Problem: Except for the pictures, reproduce the records word for word.

************

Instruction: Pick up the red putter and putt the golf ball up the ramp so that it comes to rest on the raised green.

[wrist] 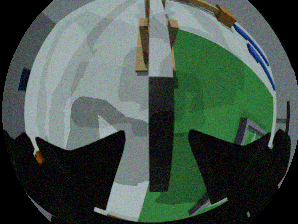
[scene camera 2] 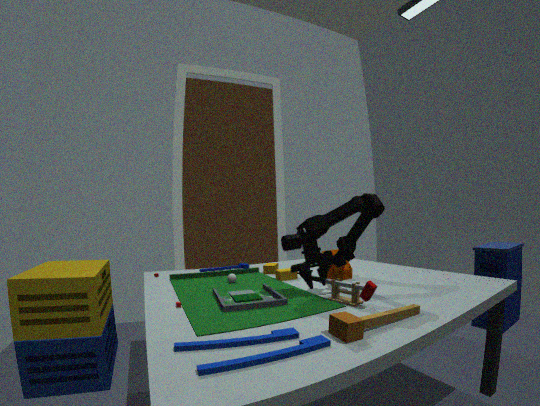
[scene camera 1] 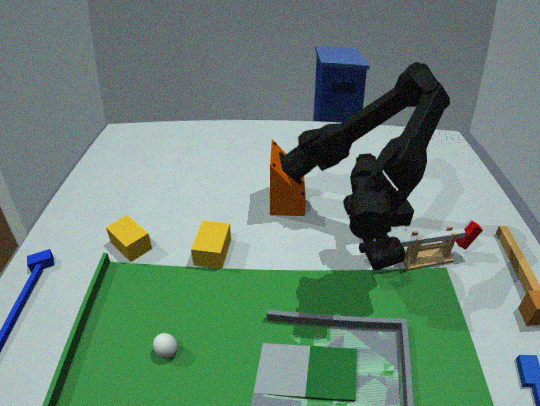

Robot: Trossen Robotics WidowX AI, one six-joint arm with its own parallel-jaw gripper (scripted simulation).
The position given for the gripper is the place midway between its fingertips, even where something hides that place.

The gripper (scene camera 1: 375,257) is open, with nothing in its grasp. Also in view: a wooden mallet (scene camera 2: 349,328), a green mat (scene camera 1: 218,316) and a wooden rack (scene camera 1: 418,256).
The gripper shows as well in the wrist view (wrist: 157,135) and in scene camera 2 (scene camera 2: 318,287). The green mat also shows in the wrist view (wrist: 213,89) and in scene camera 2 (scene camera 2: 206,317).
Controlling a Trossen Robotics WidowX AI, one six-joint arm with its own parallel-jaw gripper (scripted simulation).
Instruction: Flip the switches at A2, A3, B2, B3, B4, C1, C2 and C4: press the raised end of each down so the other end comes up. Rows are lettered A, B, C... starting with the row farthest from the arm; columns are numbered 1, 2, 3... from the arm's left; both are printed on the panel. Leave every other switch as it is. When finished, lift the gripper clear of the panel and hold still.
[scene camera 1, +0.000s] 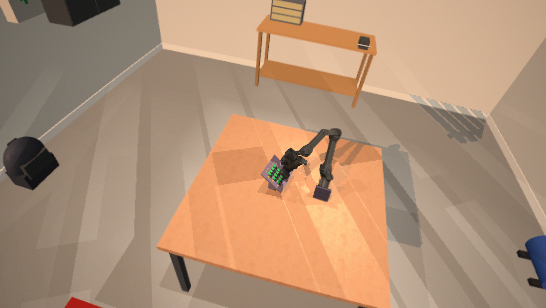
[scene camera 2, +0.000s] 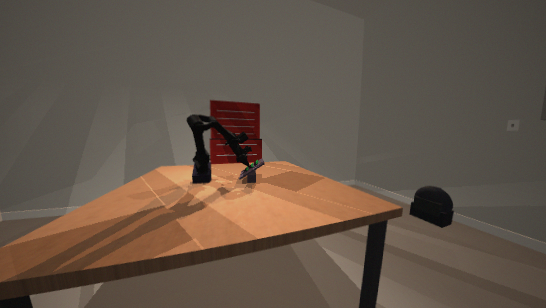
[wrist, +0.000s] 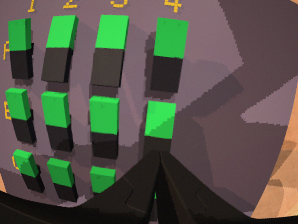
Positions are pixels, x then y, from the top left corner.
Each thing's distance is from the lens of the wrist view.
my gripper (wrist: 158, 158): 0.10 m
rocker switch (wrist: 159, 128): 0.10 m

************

Output of the task:
Instruction: Pick up the red putter and putt the golf ball up the ramp so that it comes to rest on the raised green.

[wrist] 
[scene camera 2] 
[scene camera 1] 

Robot: Trossen Robotics WidowX AI, one six-joint arm with its own parallel-jaw gripper (scripted simulation).
The position given for the gripper is the place midway between its fingertips, even where something hides that place.

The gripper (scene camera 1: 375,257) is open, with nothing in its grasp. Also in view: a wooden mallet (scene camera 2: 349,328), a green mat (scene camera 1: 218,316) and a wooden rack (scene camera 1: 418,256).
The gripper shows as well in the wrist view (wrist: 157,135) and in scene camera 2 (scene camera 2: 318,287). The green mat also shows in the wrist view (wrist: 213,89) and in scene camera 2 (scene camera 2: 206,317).
Controlling a Trossen Robotics WidowX AI, one six-joint arm with its own parallel-jaw gripper (scripted simulation).
Instruction: Flip the switches at A2, A3, B2, B3, B4, C1, C2 and C4: press the raised end of each down so the other end comes up. Rows are lettered A, B, C... starting with the row farthest from the arm; columns are numbered 1, 2, 3... from the arm's left; both are printed on the panel. Leave every other switch as it is. When finished, lift the gripper clear of the panel and hold still.
[scene camera 1, +0.000s] 
[scene camera 2, +0.000s] 
[wrist, +0.000s] 
Positions are pixels, x then y, from the top left corner.
Each thing's distance is from the lens of the wrist view.
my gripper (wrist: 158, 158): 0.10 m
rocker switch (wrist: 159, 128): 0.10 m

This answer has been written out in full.